◆ **INSTRUCTIONS TO FOLLOW**: List each line of the data that holds the string "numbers".

◆ **EXTRACTED ENTRIES**:
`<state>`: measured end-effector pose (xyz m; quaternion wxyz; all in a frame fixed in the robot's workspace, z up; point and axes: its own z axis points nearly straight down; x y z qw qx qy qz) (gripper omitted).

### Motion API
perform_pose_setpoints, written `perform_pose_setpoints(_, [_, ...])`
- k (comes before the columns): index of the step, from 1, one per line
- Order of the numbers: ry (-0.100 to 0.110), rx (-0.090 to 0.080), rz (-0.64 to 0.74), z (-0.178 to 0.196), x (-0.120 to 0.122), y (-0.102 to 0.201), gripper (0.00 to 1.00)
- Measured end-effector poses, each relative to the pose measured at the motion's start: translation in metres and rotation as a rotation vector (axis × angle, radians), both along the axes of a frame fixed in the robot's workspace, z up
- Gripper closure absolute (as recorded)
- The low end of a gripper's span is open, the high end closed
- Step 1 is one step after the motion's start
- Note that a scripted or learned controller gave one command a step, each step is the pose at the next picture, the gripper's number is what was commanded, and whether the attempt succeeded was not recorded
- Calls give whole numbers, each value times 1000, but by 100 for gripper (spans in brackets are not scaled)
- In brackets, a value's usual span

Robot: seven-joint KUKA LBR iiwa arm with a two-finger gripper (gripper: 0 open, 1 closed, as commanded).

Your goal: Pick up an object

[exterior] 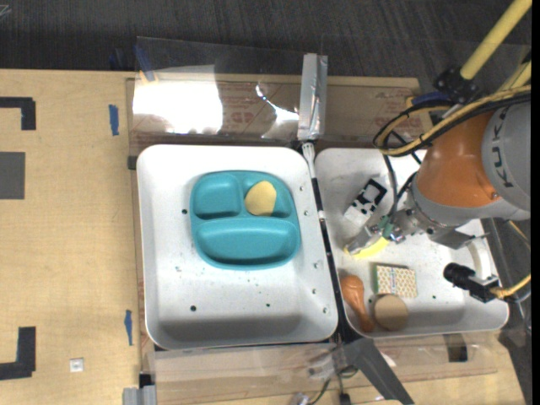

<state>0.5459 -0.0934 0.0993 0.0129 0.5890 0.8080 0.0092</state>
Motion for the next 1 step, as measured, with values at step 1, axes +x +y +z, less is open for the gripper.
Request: perform_pose_setpoints(1, [-16,-4,1,14,5,0,100])
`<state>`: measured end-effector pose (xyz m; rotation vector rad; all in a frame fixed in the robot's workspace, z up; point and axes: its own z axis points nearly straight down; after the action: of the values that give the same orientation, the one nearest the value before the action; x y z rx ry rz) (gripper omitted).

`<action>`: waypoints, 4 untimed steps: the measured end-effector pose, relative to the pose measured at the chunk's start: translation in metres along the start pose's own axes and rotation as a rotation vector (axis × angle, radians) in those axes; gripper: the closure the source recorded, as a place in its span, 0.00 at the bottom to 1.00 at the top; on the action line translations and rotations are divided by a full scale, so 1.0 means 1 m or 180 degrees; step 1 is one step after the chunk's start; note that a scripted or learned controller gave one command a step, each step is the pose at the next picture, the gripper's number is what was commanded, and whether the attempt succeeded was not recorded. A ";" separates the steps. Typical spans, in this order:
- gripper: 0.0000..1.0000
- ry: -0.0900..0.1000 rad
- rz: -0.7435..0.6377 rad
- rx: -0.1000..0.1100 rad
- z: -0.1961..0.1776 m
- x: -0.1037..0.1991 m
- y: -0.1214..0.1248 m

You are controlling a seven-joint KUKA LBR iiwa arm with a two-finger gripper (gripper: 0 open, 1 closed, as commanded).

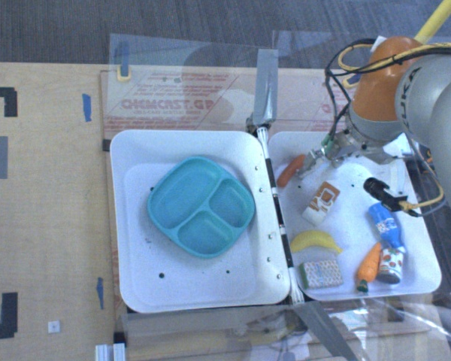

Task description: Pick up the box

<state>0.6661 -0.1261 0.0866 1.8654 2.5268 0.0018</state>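
The box [322, 201] is a small white and orange carton lying in the middle of the right bin [425, 277]. My gripper [318, 157] hangs over the bin's far left part, just beyond the box and a little above it. Nothing shows in its grasp. Between the gripper and the bin's left wall lies an orange-red sausage [289, 170].
Nearer in the right bin are a banana [316, 241], a grey-green sponge [321, 274], a carrot [368, 265] and a blue bottle [386, 241]. The left bin [131, 277] holds a teal divided plate [201, 206]. The arm [406, 89] covers the right bin's far right corner.
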 end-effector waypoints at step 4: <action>0.00 -0.0016 -0.0117 -0.0020 -0.001 0.020 -0.032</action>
<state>0.6298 -0.1165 0.0877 1.8140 2.5544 0.0052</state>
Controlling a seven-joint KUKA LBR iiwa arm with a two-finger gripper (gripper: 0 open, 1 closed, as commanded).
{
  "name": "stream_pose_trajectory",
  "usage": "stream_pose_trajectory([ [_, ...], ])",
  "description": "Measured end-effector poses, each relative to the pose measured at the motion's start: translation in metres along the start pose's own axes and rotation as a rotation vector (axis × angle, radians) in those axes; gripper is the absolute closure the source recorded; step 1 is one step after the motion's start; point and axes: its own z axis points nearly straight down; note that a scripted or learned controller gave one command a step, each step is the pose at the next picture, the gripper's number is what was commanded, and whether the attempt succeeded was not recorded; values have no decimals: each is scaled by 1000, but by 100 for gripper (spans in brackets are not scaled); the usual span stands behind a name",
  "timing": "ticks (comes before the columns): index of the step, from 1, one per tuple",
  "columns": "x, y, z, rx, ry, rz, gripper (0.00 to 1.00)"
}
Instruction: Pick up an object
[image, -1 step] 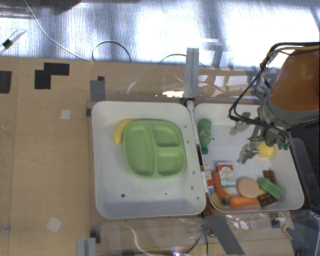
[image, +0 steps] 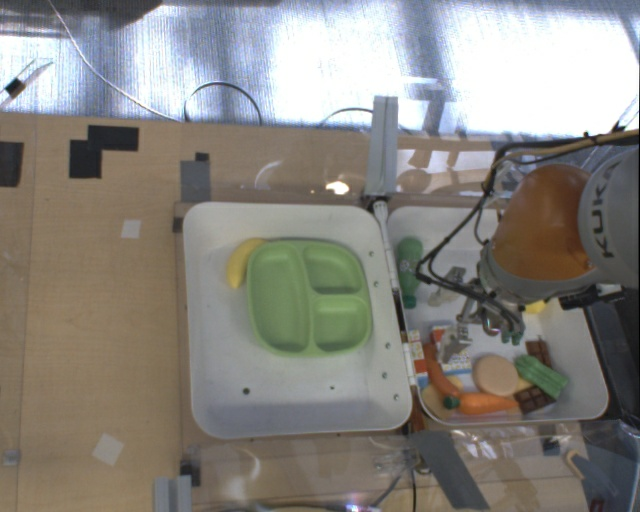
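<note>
Metal tool (image: 478, 330) hovers above toy food (image: 500, 385).

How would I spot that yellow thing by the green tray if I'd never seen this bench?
Find the left white bin. In it lies a green divided plate. At the plate's upper left edge a banana peeks out, the one yellow, curved thing in that bin.

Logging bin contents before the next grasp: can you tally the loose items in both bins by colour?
Green: 3, the divided plate, the bottle, the ridged piece
Yellow: 1, the banana
Orange: 2, the carrot, the long piece
Tan: 1, the round cookie
Brown: 1, the chocolate bar
Total: 8 clearly visible; others under the gripper are too cluttered to tell.
</note>
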Motion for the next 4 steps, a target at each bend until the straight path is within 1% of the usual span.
stream_pose_trajectory([
  [1, 12, -1, 6, 0, -19, 27, 0],
  [2, 14, -6, 7, 1, -12, 210, 0],
  [3, 9, -5, -7, -1, -30, 203, 100],
  [4, 2, 59, -85, -1, 7, 336, 100],
])
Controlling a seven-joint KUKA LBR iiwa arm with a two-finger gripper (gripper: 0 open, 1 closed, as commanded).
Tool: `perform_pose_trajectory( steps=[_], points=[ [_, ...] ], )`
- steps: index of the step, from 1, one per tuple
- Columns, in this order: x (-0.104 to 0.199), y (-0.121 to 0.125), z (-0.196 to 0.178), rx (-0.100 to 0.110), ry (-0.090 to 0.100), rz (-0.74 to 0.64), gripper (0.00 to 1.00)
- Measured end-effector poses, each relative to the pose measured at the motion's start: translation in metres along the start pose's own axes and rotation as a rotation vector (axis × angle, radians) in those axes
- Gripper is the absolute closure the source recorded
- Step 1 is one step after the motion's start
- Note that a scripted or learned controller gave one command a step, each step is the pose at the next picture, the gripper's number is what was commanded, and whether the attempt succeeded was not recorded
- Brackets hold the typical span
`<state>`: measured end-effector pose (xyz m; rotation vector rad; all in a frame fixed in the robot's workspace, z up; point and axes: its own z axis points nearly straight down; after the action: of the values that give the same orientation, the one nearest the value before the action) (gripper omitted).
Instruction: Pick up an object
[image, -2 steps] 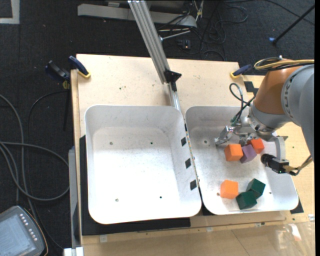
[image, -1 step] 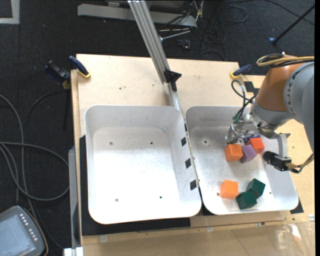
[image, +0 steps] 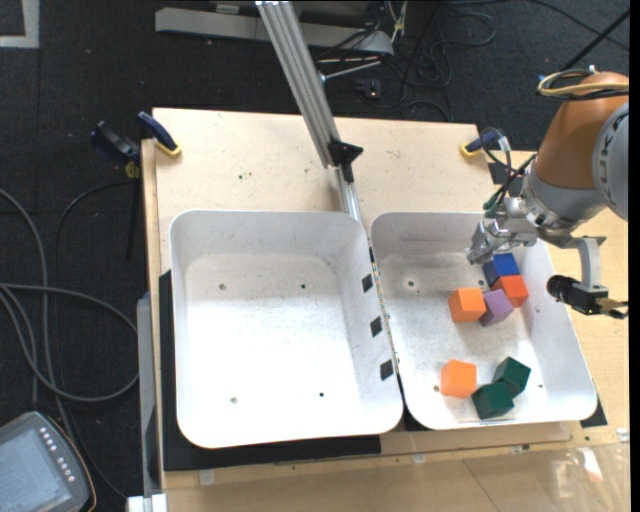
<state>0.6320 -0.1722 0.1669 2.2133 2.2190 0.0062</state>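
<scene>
- Here, the wooden bench (image: 260, 160) spans the middle of the view, pale and speckled, with blue-and-yellow clamps (image: 150, 135) at its far corners.
- The left bin (image: 200, 240) sits on the bench, a shallow white tray with rounded corners and a few dark specks on its floor.
- The right bin (image: 420, 235) lies just beside it, their inner rims touching along a line marked by small black tabs.
- A grey metal pole (image: 305, 85) slants down from the top of the view and ends at a black bracket near where the two bins meet at the far side.
- The arm (image: 585, 130) comes in from the right, its orange band above the grey wrist, leaning over the far right corner of the right bin.
- The gripper (image: 492, 248) hangs low over that corner, directly above the blue block; whether its jaws are apart or together cannot be told from this angle.
- The blue block (image: 504, 266) lies right under the gripper tip, partly covered by it.
- An orange-red block (image: 515, 290) touches the blue one on its near side.
- A purple block (image: 497, 306) sits against it, and an orange block (image: 466, 305) lies just to its left.
- Nearer the front rim, another orange block (image: 459, 379) rests near two dark green blocks (image: 502, 388) that touch each other.
- A grey pendant (image: 35, 465) lies on the dark floor at the lower left.
</scene>
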Motion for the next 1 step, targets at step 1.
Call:
perform_pose_trajectory(
  steps=[1],
  points=[
    [0.0053,0.0113,-0.0556,0.000,0.000,-0.002,1.00]
  ],
)
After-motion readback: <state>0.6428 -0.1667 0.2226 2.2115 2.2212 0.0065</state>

◆ **ANSWER SECTION**:
- Order of the numbers: ry (-0.100 to 0.110), rx (-0.090 to 0.080), rz (-0.64 to 0.74), z (-0.178 to 0.196), x (-0.120 to 0.122), y (-0.102 to 0.201), gripper (0.00 to 1.00)
- Calls give whole numbers, each value times 1000, but by 100 for gripper (spans in brackets are not scaled)

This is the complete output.